Task details: Working from the records beneath this line, reproduce each one exactly.

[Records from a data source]
::::
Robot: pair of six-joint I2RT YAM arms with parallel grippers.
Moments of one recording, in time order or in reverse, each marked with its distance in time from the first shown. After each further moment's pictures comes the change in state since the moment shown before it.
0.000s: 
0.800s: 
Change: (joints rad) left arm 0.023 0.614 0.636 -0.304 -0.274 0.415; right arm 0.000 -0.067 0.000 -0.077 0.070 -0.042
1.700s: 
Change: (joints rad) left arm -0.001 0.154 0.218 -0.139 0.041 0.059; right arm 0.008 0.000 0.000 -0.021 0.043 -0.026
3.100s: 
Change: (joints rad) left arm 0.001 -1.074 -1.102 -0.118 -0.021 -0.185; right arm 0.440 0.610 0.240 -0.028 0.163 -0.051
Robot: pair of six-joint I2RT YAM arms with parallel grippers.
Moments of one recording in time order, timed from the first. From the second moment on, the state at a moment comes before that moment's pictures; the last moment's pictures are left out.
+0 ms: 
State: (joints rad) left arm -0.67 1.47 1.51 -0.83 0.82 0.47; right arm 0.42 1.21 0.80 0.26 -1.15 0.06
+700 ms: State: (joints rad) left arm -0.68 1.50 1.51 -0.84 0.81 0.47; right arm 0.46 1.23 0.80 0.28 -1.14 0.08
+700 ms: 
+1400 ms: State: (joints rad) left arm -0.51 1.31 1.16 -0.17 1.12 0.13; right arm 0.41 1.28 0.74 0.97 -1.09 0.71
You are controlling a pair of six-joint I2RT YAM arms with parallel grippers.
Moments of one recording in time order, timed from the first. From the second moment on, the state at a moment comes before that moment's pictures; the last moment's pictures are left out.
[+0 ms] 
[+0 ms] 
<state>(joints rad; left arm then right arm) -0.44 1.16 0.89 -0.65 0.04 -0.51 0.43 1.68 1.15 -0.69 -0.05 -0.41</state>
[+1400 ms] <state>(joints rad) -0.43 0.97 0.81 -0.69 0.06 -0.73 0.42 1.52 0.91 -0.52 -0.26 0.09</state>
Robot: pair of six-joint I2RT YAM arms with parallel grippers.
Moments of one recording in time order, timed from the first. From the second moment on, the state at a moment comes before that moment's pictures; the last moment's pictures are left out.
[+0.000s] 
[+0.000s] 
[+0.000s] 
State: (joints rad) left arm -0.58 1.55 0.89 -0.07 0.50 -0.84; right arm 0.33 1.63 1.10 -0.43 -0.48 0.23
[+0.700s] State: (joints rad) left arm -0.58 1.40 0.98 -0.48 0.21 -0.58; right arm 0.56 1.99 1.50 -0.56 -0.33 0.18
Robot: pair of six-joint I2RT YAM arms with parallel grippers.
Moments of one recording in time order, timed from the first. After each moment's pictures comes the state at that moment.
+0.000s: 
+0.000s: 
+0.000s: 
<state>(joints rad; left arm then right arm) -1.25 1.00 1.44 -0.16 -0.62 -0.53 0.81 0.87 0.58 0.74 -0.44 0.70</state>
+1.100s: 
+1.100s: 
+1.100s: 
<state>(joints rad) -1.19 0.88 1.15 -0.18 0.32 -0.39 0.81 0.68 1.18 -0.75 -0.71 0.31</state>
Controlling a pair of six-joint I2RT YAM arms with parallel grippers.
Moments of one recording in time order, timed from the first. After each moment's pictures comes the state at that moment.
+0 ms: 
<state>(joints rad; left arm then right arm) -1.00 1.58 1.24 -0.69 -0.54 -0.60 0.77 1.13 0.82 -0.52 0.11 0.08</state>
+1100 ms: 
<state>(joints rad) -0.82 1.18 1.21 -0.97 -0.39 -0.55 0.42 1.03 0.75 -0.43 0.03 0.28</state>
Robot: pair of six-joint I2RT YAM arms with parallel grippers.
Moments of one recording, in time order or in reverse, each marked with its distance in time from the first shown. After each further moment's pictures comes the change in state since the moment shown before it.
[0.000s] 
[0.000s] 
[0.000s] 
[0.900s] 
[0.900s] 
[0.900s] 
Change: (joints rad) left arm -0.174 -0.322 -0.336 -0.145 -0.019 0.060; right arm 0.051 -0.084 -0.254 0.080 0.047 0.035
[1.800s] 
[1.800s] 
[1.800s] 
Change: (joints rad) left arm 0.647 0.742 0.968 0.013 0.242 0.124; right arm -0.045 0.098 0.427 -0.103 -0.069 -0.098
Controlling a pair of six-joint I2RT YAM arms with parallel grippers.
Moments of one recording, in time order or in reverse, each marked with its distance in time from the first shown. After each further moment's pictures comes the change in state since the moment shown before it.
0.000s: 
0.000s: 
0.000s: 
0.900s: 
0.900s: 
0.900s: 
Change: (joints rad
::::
Task solution:
Robot: pair of six-joint I2RT YAM arms with parallel grippers.
Moments of one recording, in time order or in reverse, each marked with its distance in time from the first shown. After each further moment's pictures comes the change in state since the moment shown before it.
0.000s: 
0.800s: 
Change: (joints rad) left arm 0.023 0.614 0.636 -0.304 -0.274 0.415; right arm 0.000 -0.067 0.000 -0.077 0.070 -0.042
1.700s: 
Change: (joints rad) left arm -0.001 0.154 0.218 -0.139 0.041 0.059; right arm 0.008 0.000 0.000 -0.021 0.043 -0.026
3.100s: 
Change: (joints rad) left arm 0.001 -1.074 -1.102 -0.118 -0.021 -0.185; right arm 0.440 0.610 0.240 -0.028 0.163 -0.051
Robot: pair of six-joint I2RT YAM arms with parallel grippers.
Moments of one recording in time order, timed from the first. From the second moment on, the state at a moment comes before that moment's pictures; the last moment's pictures are left out.
+0 ms: 
State: (joints rad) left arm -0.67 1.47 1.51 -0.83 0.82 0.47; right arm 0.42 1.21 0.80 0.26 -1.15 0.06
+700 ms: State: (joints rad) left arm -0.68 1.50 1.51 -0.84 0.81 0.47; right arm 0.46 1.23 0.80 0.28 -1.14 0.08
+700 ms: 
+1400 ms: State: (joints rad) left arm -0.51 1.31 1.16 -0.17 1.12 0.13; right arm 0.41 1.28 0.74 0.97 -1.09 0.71
You are controlling a pair of six-joint I2RT YAM arms with parallel grippers.
Moments of one recording in time order, timed from the first. From the second moment on, the state at a moment comes before that moment's pictures; the last moment's pictures are left out.
[+0 ms] 
[+0 ms] 
<state>(joints rad; left arm then right arm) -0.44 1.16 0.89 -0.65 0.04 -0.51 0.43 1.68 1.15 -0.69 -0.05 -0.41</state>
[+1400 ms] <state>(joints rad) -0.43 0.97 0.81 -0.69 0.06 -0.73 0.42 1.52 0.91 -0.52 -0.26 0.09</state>
Robot: pair of six-joint I2RT YAM arms with parallel grippers.
Moments of one recording in time order, timed from the first. From the second moment on, the state at a moment comes before that moment's pictures; the last moment's pictures are left out.
[+0.000s] 
[+0.000s] 
[+0.000s] 
State: (joints rad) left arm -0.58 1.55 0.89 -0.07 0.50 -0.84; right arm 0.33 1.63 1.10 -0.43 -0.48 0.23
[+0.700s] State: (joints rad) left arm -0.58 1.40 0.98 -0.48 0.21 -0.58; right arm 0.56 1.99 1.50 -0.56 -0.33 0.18
Robot: pair of six-joint I2RT YAM arms with parallel grippers.
Moments of one recording in time order, timed from the first. After each moment's pictures comes the state at that moment.
+0.000s: 
+0.000s: 
+0.000s: 
<state>(joints rad; left arm then right arm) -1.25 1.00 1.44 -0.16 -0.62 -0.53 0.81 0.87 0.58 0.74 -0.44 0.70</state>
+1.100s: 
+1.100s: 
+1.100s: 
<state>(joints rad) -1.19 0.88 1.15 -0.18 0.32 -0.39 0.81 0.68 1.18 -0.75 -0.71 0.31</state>
Controlling a pair of six-joint I2RT YAM arms with parallel grippers.
Moments of one recording in time order, timed from the first. After each moment's pictures comes the state at that moment.
+0 ms: 
<state>(joints rad; left arm then right arm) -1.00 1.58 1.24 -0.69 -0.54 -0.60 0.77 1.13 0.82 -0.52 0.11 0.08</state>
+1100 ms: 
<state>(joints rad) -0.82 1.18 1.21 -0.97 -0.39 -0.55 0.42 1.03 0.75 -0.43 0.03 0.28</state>
Robot: pair of six-joint I2RT YAM arms with parallel grippers.
Moments of one recording, in time order or in reverse, each marked with its distance in time from the first shown. After each further moment's pictures comes the change in state since the moment shown before it.
[0.000s] 
[0.000s] 
[0.000s] 
[0.900s] 
[0.900s] 
[0.900s] 
Change: (joints rad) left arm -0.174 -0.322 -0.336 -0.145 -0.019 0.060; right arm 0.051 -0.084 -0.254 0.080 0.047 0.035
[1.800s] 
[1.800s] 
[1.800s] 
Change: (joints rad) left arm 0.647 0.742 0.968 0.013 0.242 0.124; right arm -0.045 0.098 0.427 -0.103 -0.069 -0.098
Controlling a pair of six-joint I2RT YAM arms with parallel grippers.
Moments of one recording, in time order or in reverse, each marked with its distance in time from the first shown. After each further moment's pictures comes the change in state since the moment shown before it.
0.000s: 
0.000s: 
0.000s: 
0.900s: 
0.900s: 
0.900s: 
Change: (joints rad

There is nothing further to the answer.